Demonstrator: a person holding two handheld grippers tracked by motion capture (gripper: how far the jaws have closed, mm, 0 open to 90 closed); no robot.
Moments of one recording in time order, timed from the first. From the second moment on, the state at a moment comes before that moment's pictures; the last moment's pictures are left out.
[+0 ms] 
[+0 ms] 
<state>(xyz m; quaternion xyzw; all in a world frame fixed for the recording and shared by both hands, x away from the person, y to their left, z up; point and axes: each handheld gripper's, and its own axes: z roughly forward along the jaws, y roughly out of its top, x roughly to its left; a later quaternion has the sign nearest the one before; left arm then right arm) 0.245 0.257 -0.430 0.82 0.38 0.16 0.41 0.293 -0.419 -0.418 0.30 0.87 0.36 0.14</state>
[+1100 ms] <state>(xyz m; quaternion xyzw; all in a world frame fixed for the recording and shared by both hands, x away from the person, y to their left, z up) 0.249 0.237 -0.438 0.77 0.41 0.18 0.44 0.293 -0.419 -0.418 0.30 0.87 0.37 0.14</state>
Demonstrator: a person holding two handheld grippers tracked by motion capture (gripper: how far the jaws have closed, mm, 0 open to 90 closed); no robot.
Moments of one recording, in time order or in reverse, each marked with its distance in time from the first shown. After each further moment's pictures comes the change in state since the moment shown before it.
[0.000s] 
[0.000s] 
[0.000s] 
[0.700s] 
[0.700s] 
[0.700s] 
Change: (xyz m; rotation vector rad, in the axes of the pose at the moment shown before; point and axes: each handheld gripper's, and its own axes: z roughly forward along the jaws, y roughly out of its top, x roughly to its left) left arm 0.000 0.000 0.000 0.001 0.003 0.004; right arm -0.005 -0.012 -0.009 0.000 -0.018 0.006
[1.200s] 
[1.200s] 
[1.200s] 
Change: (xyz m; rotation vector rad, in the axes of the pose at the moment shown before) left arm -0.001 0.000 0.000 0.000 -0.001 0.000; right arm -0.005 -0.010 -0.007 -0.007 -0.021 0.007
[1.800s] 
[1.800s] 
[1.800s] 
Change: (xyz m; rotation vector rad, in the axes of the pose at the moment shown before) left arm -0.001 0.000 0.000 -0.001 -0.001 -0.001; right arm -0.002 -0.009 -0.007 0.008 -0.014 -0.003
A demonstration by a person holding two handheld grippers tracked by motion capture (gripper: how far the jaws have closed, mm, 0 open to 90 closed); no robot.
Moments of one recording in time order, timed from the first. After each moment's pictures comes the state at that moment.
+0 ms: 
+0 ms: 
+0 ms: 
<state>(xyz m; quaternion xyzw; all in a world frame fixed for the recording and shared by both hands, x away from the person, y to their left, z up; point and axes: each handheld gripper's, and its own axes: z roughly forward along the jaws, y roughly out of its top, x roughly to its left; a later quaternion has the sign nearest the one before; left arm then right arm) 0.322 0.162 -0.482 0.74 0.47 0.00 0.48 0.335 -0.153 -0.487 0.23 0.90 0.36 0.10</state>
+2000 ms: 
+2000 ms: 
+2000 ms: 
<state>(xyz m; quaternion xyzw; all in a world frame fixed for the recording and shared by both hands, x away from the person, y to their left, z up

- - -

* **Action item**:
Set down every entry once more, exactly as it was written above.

* **Task result**:
Demonstrator: a person holding two handheld grippers tracked by motion capture (gripper: how far the jaws have closed, mm, 0 open to 90 closed); no robot.
Moments of one recording in time order, timed from the first. From the second moment on, the state at a moment comes before that moment's pictures; the last moment's pictures are left out.
[+0 ms] 
[+0 ms] 
<state>(xyz m; quaternion xyzw; all in a world frame fixed for the recording and shared by both hands, x away from the person, y to their left, z up; point and axes: each handheld gripper's, and its own axes: z roughly forward along the jaws, y roughly out of its top, x roughly to its left; a later quaternion has the sign nearest the one before; left arm then right arm) 0.245 0.257 -0.430 0.82 0.38 0.16 0.41 0.293 -0.419 -0.418 0.30 0.87 0.36 0.14</state>
[+1100 ms] <state>(xyz m; quaternion xyzw; all in a world frame fixed for the recording and shared by both hands, x away from the person, y to their left, z up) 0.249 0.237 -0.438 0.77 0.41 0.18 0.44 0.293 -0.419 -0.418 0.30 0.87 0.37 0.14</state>
Demonstrator: a person holding two handheld grippers tracked by motion capture (gripper: how far the jaws have closed, mm, 0 open to 90 closed); no robot.
Moments of one recording, in time order or in reverse, each marked with its distance in time from the first shown. After each further moment's pictures comes the change in state since the moment shown before it.
[0.000s] 
[0.000s] 
[0.000s] 
[0.700s] 
[0.700s] 
[0.700s] 
Change: (xyz m; rotation vector rad, in the axes of the pose at the moment shown before; point and axes: each handheld gripper's, and its own axes: z roughly forward along the jaws, y roughly out of its top, x roughly to its left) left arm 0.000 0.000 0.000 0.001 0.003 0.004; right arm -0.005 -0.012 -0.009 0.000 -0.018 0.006
[1.200s] 
[1.200s] 
[1.200s] 
Change: (xyz m; rotation vector rad, in the axes of the pose at the moment shown before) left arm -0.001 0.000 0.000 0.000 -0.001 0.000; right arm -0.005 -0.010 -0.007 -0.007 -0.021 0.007
[1.800s] 
[1.800s] 
[1.800s] 
Change: (xyz m; rotation vector rad, in the axes of the pose at the moment shown before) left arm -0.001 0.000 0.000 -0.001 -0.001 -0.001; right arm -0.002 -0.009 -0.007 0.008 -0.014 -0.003
A demonstration by a person holding two handheld grippers tracked by motion capture (gripper: how far the jaws have closed, mm, 0 open to 90 closed); no robot.
Moments of one recording in time order, timed from the first. After each moment's pictures comes the state at that moment.
+0 ms: 
+0 ms: 
+0 ms: 
<state>(xyz m; quaternion xyzw; all in a world frame fixed for the recording and shared by both hands, x away from the person, y to their left, z up; point and axes: each handheld gripper's, and its own axes: z roughly forward along the jaws, y roughly out of its top, x roughly to its left; a later quaternion has the sign nearest the one before; left arm then right arm) 0.322 0.162 -0.482 0.74 0.47 0.00 0.48 0.335 -0.153 -0.487 0.23 0.90 0.36 0.10</state>
+2000 ms: 
+2000 ms: 
+2000 ms: 
<state>(xyz m; quaternion xyzw; all in a world frame fixed for the recording and shared by both hands, x away from the person, y to their left, z up

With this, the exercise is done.